▶ **Task objective**
Only one number is expected here, namely how many lines of the entries below hold the string "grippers".

▶ **Dataset records**
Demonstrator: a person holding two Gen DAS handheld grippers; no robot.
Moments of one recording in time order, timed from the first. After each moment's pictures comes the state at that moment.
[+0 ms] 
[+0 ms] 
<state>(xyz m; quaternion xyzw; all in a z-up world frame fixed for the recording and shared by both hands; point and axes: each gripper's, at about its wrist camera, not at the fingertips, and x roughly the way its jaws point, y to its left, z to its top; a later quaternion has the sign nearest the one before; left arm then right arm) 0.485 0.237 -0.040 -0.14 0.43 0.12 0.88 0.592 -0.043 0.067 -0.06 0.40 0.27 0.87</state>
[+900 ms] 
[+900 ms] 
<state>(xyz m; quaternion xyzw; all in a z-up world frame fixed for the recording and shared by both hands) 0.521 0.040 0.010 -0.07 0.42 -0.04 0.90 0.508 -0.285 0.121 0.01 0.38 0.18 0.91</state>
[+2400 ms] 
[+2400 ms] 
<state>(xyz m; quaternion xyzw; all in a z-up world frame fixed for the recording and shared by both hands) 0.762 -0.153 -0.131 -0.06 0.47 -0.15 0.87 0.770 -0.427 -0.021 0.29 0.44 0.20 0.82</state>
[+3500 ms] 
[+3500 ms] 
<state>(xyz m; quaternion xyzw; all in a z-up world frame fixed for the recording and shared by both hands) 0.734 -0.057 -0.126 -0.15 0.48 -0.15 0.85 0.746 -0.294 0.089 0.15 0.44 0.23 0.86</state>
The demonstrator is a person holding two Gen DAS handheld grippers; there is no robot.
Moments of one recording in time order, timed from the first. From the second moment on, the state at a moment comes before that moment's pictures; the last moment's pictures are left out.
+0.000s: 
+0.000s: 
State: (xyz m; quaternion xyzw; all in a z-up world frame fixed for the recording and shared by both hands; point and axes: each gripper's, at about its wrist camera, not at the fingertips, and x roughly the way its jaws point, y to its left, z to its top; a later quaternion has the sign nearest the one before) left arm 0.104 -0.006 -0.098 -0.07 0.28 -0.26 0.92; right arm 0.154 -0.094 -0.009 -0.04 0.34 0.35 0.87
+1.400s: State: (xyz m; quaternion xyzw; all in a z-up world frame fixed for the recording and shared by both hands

▶ **Solution to this task**
2